Below are the records; restate word for word the lines from the first through the one containing "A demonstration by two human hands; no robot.", and only those.
◇ ◇ ◇
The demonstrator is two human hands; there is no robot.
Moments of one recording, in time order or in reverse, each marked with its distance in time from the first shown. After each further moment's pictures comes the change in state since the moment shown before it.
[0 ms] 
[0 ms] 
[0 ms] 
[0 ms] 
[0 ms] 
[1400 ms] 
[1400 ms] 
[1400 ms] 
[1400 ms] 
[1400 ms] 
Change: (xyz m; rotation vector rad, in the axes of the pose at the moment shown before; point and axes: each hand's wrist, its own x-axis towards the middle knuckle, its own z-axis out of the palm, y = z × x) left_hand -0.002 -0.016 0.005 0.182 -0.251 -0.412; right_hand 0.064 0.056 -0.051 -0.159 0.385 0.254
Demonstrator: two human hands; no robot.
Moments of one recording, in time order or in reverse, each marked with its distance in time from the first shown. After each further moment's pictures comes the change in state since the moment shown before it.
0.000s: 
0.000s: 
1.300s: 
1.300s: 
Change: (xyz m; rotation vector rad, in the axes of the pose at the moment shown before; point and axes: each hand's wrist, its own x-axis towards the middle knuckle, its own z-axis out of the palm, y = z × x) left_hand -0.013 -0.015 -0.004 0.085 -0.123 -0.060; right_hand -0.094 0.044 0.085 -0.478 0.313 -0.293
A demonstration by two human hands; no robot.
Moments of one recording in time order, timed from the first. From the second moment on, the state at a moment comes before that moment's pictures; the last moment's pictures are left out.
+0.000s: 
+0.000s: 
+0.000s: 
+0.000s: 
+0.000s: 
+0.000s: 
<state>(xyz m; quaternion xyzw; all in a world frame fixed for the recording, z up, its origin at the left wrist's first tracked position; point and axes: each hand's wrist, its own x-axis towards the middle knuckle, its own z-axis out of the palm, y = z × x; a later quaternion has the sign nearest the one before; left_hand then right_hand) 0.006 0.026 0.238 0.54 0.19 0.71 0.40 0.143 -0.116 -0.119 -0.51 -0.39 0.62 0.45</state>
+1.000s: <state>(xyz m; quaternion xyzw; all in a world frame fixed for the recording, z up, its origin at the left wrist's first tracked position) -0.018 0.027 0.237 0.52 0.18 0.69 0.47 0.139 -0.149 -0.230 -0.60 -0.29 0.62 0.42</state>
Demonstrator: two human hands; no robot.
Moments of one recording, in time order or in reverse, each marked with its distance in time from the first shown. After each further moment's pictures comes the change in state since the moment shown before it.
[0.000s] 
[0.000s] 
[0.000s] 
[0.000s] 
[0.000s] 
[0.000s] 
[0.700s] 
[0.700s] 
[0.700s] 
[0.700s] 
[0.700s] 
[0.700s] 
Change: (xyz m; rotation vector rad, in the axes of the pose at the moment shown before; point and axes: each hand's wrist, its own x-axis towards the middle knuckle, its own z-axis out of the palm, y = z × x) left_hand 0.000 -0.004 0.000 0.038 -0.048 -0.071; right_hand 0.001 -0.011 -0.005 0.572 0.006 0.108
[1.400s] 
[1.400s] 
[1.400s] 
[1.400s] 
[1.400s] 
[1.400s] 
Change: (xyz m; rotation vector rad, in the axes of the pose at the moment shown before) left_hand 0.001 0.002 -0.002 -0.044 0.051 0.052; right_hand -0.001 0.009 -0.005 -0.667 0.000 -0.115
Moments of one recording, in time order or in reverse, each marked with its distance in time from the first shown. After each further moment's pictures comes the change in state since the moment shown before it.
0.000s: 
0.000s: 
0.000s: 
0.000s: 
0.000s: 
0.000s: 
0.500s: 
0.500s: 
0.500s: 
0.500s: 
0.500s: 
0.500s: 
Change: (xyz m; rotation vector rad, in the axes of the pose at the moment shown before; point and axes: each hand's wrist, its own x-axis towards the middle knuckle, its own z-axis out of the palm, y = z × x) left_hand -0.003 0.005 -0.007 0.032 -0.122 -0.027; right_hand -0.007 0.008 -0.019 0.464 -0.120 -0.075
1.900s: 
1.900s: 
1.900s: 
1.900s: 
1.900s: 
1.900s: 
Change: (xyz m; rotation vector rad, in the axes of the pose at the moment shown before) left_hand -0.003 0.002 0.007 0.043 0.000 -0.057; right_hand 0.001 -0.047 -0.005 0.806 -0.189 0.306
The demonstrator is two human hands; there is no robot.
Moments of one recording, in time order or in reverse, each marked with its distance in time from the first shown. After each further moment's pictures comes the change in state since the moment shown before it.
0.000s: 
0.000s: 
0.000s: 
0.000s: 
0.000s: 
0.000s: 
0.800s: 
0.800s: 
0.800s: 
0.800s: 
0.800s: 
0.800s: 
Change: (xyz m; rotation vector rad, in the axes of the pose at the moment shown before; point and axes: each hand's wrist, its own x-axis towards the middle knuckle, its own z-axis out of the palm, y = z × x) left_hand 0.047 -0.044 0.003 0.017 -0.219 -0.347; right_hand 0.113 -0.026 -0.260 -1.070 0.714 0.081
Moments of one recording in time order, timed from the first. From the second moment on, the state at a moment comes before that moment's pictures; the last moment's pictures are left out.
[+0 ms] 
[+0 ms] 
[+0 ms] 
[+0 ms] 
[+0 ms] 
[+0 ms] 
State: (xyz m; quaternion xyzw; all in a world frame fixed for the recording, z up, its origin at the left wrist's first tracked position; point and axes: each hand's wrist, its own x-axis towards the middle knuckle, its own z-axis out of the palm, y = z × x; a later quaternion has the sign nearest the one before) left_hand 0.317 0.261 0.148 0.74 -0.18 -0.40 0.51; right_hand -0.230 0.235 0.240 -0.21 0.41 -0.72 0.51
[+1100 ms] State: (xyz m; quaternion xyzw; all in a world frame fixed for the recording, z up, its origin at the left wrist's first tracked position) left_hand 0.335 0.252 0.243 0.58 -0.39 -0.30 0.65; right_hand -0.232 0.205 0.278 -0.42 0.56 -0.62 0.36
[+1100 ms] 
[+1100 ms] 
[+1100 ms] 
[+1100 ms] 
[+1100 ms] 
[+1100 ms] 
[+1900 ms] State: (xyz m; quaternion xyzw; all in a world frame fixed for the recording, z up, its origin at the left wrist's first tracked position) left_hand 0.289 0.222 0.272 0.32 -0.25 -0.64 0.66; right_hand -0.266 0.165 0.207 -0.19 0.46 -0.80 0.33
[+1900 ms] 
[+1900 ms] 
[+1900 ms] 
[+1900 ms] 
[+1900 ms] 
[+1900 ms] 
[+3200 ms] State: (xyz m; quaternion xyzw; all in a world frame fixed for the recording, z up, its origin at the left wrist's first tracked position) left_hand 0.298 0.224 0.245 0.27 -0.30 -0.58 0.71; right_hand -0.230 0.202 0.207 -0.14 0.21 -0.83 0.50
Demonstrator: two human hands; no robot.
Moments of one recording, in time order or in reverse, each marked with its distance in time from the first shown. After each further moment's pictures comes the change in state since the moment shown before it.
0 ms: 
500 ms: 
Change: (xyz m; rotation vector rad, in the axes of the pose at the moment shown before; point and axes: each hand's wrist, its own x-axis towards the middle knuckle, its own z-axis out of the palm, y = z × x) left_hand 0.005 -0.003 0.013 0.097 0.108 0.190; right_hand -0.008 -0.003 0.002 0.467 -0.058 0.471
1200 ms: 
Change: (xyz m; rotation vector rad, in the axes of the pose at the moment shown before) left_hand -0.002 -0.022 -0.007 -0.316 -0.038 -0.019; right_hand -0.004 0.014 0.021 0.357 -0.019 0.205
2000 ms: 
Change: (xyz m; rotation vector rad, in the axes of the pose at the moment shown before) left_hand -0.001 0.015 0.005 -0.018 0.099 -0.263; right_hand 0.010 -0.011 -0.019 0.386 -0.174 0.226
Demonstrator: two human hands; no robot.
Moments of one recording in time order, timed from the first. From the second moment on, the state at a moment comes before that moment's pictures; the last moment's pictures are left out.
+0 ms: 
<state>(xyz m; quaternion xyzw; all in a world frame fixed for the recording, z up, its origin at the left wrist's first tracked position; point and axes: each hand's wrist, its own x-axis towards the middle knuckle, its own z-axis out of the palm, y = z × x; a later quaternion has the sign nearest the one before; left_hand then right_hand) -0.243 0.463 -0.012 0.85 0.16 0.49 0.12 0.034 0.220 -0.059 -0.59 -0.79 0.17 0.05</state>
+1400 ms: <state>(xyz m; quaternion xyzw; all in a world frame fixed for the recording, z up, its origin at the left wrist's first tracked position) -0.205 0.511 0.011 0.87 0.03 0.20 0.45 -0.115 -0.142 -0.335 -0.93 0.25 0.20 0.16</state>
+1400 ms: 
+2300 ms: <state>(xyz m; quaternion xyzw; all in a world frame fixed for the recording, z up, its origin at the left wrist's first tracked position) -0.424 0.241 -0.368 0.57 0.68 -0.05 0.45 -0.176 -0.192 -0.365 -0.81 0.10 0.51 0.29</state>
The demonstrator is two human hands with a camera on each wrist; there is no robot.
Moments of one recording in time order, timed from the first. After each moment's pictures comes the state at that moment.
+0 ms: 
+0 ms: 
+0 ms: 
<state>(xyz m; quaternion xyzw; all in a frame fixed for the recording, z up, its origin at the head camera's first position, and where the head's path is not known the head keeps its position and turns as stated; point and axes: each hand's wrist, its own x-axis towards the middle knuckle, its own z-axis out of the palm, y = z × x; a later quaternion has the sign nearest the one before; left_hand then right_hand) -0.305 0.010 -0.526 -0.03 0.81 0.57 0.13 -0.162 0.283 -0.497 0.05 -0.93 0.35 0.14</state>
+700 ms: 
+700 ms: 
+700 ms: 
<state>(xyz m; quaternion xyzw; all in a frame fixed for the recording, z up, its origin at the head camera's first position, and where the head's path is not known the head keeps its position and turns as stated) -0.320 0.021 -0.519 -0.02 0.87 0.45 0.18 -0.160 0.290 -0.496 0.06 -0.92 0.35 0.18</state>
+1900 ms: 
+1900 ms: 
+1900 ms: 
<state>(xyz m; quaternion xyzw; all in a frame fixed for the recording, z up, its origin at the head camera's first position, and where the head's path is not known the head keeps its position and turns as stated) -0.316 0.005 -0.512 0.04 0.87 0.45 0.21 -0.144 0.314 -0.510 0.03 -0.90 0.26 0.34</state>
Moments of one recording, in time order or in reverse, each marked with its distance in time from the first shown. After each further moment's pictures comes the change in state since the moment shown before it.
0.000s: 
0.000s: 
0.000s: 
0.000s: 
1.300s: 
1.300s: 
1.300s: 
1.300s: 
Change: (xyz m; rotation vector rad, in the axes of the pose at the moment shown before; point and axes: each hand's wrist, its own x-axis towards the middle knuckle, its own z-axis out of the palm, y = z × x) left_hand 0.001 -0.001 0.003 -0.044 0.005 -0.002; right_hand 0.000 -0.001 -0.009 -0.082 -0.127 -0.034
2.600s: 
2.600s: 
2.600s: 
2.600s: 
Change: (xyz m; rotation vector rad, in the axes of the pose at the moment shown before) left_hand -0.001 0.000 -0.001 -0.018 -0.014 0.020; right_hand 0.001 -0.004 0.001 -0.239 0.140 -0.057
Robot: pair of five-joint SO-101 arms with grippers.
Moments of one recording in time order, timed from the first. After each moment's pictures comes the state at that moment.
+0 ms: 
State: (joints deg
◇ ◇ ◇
Solution for this problem:
The demonstrator is two human hands; there is no robot.
Moments of one recording, in time order or in reverse, each marked with its distance in time from the first shown. After each further moment's pictures comes the change in state since the moment shown before it.
[0 ms] 
[0 ms] 
[0 ms] 
[0 ms] 
[0 ms] 
[1400 ms] 
[1400 ms] 
[1400 ms] 
[1400 ms] 
[1400 ms] 
Change: (xyz m; rotation vector rad, in the axes of the pose at the moment shown before; point and axes: each hand's wrist, its own x-axis towards the middle knuckle, its own z-axis out of the palm, y = z × x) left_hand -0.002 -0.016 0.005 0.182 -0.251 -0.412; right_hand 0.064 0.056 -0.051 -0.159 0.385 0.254
Demonstrator: two human hands; no robot.
Moments of one recording, in time order or in reverse, each marked with its distance in time from the first shown. After each further moment's pictures comes the change in state since the moment shown before it.
0.000s: 
0.000s: 
1.300s: 
1.300s: 
Change: (xyz m; rotation vector rad, in the axes of the pose at the moment shown before; point and axes: each hand's wrist, its own x-axis towards the middle knuckle, its own z-axis out of the palm, y = z × x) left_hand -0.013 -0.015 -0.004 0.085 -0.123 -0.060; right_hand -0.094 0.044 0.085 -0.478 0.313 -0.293
A demonstration by two human hands; no robot.

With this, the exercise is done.